Note that the function only modifies the specified bits of the destination byte string. If padding is required, the caller can either initialize the final byte of the destination with the padding bits before filling in the bit-fields that overwrite it, or can call the function with an extra bit-field to set the padding explicitly.

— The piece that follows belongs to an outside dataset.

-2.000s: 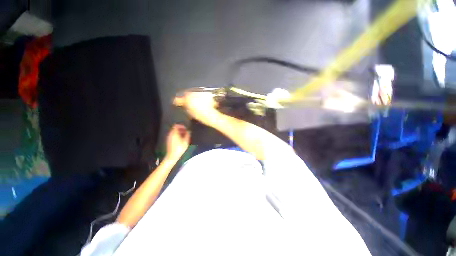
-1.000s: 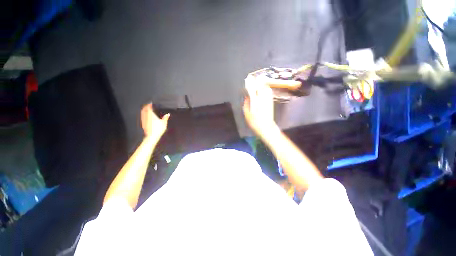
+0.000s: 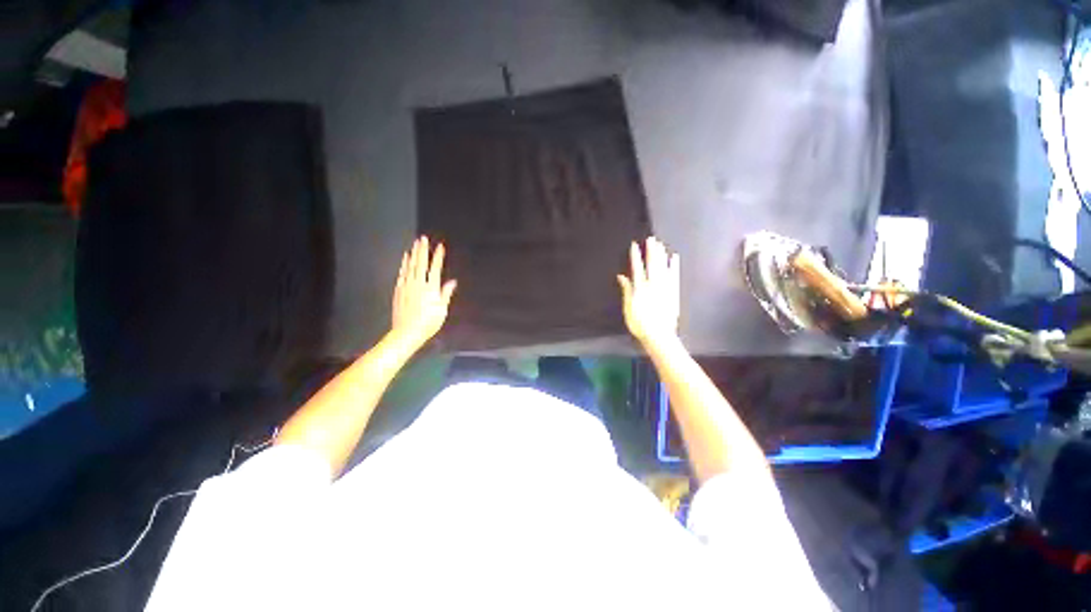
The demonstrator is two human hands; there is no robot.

The following code tests the function with 4 consecutive bit-fields values including a padding bit-field. The bit-field values and their widths and offsets are:

  • value 9, width 7, offset 0
  • value 3, width 3, offset 7
  • value 17, width 9, offset 10
  • value 0 (padding), width 5, offset 19

The total length is 24 bits or 3 bytes.

#include <stdint.h>
#include <stdio.h>

void set_bitfield_in_bytes(uint8_t *dest, size_t dest_ofs_bit,
        uint32_t srcval, unsigned int srcval_nbits);

int main(void)
{
    uint8_t bytes[3] = { 0xff, 0xff, 0xff };

    set_bitfield_in_bytes(bytes, 0, 9, 7);
    set_bitfield_in_bytes(bytes, 7, 3, 3);
    set_bitfield_in_bytes(bytes, 7 + 3, 17, 9);
    set_bitfield_in_bytes(bytes, 7 + 3 + 9, 0, 5); /* padding */
    printf("%02x %02x %02x\n", bytes[0], bytes[1], bytes[2]);
}

Output:

12 c2 20

The function can still be used in a scenario where the destination buffer is a fixed size, the total length of the source bit-fields is longer than the buffer size in bits (buffer size in bytes multiplied by 8), and the destination buffer is flushed to some output device periodically. The caller just needs to be careful to neither overrun the buffer, nor send partially filled bytes to the output device. If the destination buffer is a cyclic buffer, it just needs 4 bytes (32 bits) of extra space past the end of the cyclic buffer to deal with bit-fields that write past the end of the buffer, and then it can move the excess bytes to the start of the buffer and adjust the destination offset.